A little black ball. Black, spotted nose, wet on the side, with a dribble of left over pumpkin from dinner. This little black ball goes by the name of Alejandro. He’s no lover, as sung in the song “Alejandro” by Lady Gaga, rather, a dog. By dog, I mean friend, life long friend. I never thought I’d become friends with a dog, but contrary to my willingness to not become friends with him, it happened anyway.
I vaguely remember his first trip home from the breeder’s house, just 100 miles away from my home. The car ride to and from seemed giddy to me. My smile grew larger, but the feelings inside of me actually felt nervous, a churning of my stomach.
I had never owned a dog, let alone played with one for more than a half hour. Dogs were intimidating by every means to me, until I owned one myself.
I had to keep in mind Alejandro was only a puppy, curious about the world, his surroundings and, of course, his next meal. His triumph to bite my mother’s legs and mine only grew towards the anger I had. Of course, the anger I had for my dog was only because he seemed to only want to torture me with his biting. The months of teething and biting eventually wore off, and within those months, I remember attempting to befriend my dog, but sometimes my attempts became failures. I was now led to believe my dog would never like me.
But something changed just a few, short months ago. It might be Alejandro’s age, or it might be mine, but the dynamic between the two of us became different. I predominantly began to love my dog – and for no apparent reason! We had formed a mutual bond for each other, without even inching towards each other. You must know I was deathly afraid to approach my dog, knowing his teeth could puncture my feet at any moment. The months of endless torture (or so it seemed) really only pulled us together. Cliché, I know.

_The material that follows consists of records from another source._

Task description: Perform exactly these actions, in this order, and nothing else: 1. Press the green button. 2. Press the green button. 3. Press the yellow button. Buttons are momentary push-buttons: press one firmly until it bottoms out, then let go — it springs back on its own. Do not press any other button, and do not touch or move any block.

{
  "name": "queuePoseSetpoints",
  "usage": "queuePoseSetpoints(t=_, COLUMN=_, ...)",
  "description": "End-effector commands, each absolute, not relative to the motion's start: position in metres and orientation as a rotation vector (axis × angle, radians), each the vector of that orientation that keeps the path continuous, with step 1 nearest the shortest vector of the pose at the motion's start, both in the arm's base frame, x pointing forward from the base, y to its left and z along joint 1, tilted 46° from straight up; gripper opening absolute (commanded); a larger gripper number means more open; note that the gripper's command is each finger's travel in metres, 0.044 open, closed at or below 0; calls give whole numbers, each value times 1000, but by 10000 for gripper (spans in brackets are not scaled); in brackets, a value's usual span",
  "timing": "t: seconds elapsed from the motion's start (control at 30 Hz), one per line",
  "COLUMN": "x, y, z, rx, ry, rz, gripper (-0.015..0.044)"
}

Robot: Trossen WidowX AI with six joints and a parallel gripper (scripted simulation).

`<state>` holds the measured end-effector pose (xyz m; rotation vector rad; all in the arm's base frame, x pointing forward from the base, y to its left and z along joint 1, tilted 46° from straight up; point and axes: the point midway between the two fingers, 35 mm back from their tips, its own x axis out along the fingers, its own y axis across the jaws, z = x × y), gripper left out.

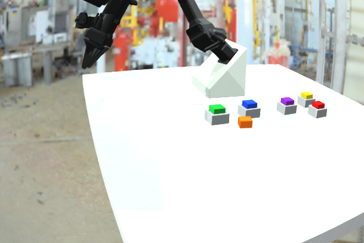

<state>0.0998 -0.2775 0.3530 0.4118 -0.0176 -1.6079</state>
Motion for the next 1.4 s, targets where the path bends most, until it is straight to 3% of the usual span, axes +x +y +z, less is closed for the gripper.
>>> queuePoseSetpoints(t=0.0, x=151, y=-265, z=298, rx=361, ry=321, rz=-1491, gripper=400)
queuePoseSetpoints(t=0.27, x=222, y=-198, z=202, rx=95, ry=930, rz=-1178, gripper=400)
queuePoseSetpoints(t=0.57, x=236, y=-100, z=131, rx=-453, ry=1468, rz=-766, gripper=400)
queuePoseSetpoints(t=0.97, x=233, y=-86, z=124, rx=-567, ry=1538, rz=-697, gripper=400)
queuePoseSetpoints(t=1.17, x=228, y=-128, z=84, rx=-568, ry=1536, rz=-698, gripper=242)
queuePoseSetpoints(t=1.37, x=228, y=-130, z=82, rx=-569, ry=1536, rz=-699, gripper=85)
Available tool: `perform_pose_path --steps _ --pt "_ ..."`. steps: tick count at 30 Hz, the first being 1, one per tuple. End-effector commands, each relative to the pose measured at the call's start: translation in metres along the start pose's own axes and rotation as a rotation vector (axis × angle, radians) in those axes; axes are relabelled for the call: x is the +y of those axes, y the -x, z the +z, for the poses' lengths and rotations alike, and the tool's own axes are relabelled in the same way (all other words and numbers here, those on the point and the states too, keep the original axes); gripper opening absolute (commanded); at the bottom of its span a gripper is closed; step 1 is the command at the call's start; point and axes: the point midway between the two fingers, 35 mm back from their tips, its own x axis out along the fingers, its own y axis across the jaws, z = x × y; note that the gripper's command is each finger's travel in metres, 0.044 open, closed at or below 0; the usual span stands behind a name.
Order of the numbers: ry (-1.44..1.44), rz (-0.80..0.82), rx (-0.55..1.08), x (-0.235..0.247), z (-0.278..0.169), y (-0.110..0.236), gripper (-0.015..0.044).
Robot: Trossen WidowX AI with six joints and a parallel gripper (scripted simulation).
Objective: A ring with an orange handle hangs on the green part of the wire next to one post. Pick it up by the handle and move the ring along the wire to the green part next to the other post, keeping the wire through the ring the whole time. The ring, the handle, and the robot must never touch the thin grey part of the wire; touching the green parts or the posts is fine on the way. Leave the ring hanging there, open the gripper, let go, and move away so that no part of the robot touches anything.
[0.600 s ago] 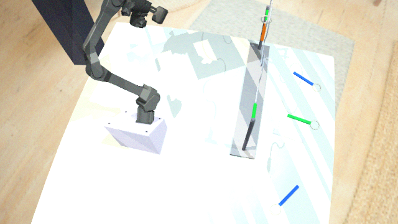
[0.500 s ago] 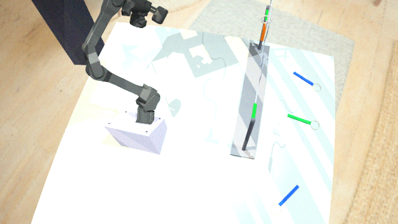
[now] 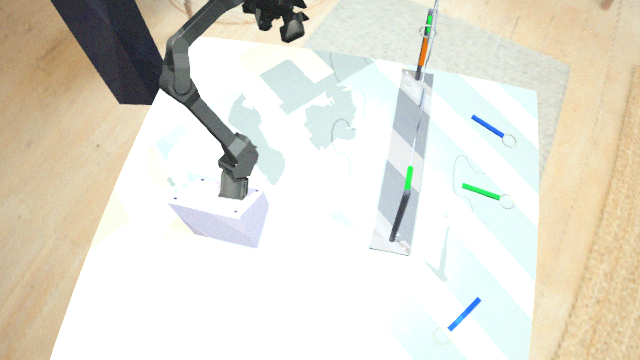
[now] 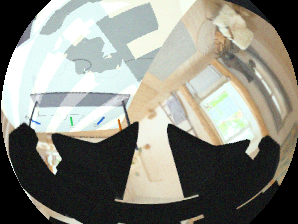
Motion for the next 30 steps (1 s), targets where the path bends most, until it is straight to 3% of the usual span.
perform_pose_path --steps 1,16,30 --pt "-0.253 0.042 0.090 0.003 -0.023 -0.039 0.0160" --pt "-1.099 -0.051 0.430 0.017 -0.070 -0.161 0.0160" --pt "-1.849 -0.450 0.724 0.049 -0.079 -0.250 0.0160"
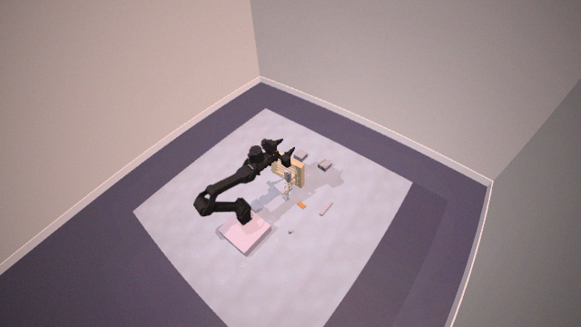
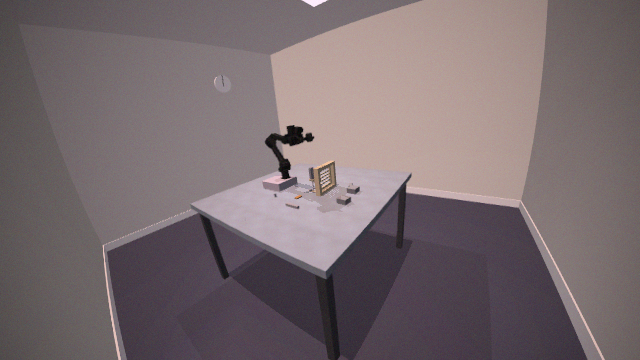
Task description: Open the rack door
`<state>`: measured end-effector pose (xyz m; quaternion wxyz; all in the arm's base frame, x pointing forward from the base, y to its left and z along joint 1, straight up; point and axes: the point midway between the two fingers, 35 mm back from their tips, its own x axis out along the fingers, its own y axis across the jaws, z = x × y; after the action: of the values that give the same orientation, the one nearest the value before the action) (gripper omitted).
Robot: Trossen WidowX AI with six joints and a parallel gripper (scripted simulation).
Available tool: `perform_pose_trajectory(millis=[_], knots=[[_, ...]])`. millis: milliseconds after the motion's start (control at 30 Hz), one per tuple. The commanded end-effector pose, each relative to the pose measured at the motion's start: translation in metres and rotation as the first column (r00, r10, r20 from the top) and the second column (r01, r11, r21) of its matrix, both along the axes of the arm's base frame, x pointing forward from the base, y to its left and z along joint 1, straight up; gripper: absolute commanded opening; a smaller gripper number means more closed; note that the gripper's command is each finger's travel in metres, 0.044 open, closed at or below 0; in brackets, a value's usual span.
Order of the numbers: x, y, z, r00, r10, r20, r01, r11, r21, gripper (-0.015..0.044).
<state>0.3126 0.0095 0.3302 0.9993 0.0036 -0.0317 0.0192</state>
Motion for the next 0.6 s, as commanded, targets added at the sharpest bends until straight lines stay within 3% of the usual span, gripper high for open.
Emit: perform_pose_trajectory(millis=[0, 100, 567], knots=[[0.001, 0.000, 0.000, 1.000, 0.000, -0.004, 0.000, 1.000, -0.001, 0.0374], [0.008, 0.000, -0.007, 0.998, -0.001, -0.066, 0.000, 1.000, -0.010, 0.0295], [0.041, 0.000, -0.051, 0.904, -0.014, -0.427, -0.017, 0.997, -0.070, 0.0291]])
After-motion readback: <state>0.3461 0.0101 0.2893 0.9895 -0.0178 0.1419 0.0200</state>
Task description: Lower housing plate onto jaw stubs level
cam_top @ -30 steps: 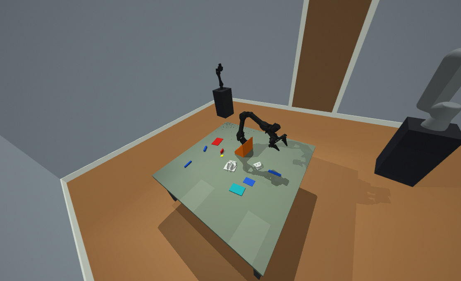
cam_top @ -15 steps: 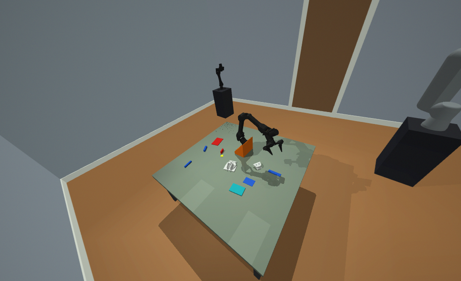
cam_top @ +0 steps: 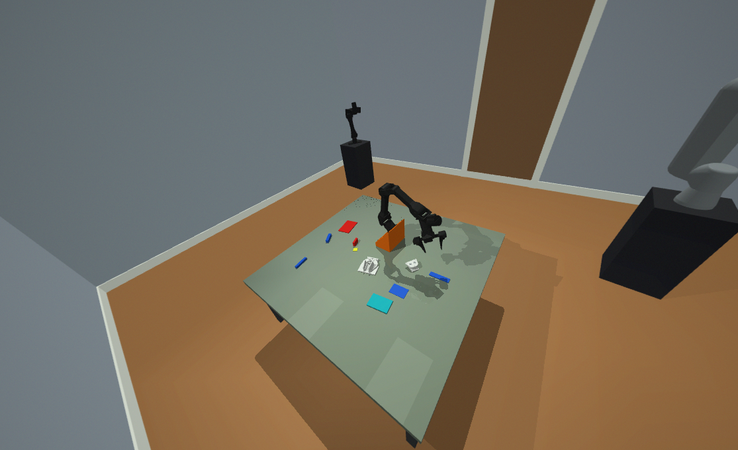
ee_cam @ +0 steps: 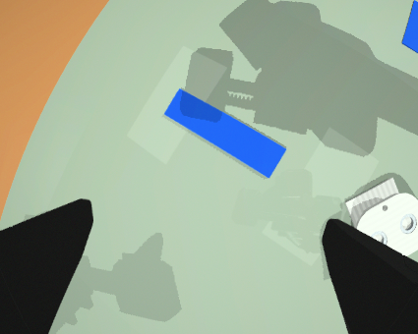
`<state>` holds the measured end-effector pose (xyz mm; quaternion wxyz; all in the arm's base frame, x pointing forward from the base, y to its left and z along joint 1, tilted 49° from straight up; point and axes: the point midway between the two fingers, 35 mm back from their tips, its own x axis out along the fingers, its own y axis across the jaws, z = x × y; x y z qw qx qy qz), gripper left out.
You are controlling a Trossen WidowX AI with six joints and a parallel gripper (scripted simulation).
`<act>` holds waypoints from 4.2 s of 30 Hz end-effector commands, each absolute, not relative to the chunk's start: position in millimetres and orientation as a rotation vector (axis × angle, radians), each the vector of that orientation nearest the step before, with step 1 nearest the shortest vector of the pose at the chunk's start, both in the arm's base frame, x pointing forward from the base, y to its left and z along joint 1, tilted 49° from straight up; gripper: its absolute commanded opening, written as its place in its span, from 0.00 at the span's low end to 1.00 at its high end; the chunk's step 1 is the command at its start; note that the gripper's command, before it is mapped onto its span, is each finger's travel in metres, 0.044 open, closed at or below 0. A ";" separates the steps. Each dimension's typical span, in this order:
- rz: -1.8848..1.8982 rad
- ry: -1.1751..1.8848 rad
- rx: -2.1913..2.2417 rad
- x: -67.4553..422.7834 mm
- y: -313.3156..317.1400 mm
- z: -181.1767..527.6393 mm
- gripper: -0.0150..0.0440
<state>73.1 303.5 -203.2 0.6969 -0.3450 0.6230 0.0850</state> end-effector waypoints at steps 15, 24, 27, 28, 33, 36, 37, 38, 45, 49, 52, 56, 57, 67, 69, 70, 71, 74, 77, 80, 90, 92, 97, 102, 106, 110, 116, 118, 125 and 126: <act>0.188 1.513 -1.167 109.7 247.5 -188.6 1.00; 0.210 1.609 -1.352 122.9 220.3 -176.9 1.00; 0.222 1.646 -1.411 126.7 211.5 -172.5 1.00; 0.227 1.659 -1.430 127.9 208.7 -171.0 1.00; 0.245 1.706 -1.496 132.0 198.7 -165.5 1.00; 0.245 1.706 -1.496 132.0 198.7 -165.5 1.00; 0.245 1.706 -1.496 132.0 198.7 -165.5 1.00; 0.245 1.706 -1.496 132.2 197.1 -167.0 1.00; 0.243 1.706 -1.497 133.0 168.1 -190.5 1.00; 0.243 1.706 -1.497 133.0 168.1 -190.5 1.00; 0.243 1.706 -1.497 133.0 168.1 -190.5 1.00; 0.243 1.706 -1.497 133.0 168.1 -190.5 1.00; 0.243 1.706 -1.497 133.0 168.1 -190.5 1.00; 0.243 1.706 -1.497 133.0 168.1 -190.5 1.00; 0.243 1.706 -1.497 133.0 168.1 -190.5 1.00; 0.243 1.706 -1.497 133.0 168.1 -190.5 1.00; 0.243 1.706 -1.497 133.0 168.1 -190.5 1.00; 0.243 1.706 -1.497 133.0 168.1 -190.5 1.00; 0.243 1.706 -1.497 133.0 168.1 -190.5 1.00; 0.243 1.706 -1.497 133.0 168.1 -190.5 1.00; 0.243 1.706 -1.497 133.0 168.1 -190.5 1.00; 0.243 1.706 -1.497 133.0 168.1 -190.5 1.00; 0.243 1.706 -1.497 133.0 168.1 -190.5 1.00; 0.243 1.706 -1.497 133.0 168.1 -190.5 1.00; 0.243 1.706 -1.497 133.0 168.1 -190.5 1.00; 0.243 1.706 -1.497 133.0 168.1 -190.5 1.00; 0.243 1.706 -1.497 133.0 168.1 -190.5 1.00; 0.243 1.706 -1.497 133.0 168.1 -190.5 1.00; 0.243 1.706 -1.497 133.0 168.1 -190.5 1.00; 0.243 1.706 -1.497 133.0 168.1 -190.5 1.00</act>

I always thought it was silly when people would say, “he’s our dog – he’s part of the family” but now I see all too clearly that it’s true. A dog is vulnerable. He or she only gets fed when its owner wishes to do so, whether that be at 5pm or 12pm! Dogs have butt-sniffing friends, but nothing like what their owners provide for them. A warm fire in the winter, a cool air-conditioned room in the summer, a pile of leaves in the fall, and a vase full of orchids in the spring – that’s what a dog’s home is. Their owners are there for them – caring for them, living for them, and so on. I didn’t want to believe I was becoming a dog lover, but I was. I squinted my eyes at the thought of knowing I could get along with this ‘guy.’
The most exciting feeling I feel at the end of everyday is pure thrill. Yes, it’s thrilling to see my dog wag his black tail in a clock wards direction at me as he trots to the door. His squinting eyes roll back in his head as he moves his foot towards his Hine legs for a scratch. My constant “you’re so CUTE. I love you. I love you. I love you” voice is probably beginning to wear thin on him, but I lead myself to believe he’s enjoying it. The spectacle is quite adorable. What I can truly gather from a yearlong friendship with a dog is this: dogs are friends. It’s one of the main reasons dog gravitated towards humans as early as existence tells us. We’re creatures of habit, and so are dogs. We live off of knowing there is another creature who’s kind-heart can fulfill our own hearts, without the possibility of talking back to us. (Does barking count as talking back?)
I will admit my heart stops beating when Alejandro’s piercing bark echoes throughout the room, but this time around, I’m ready to welcome him with open arms.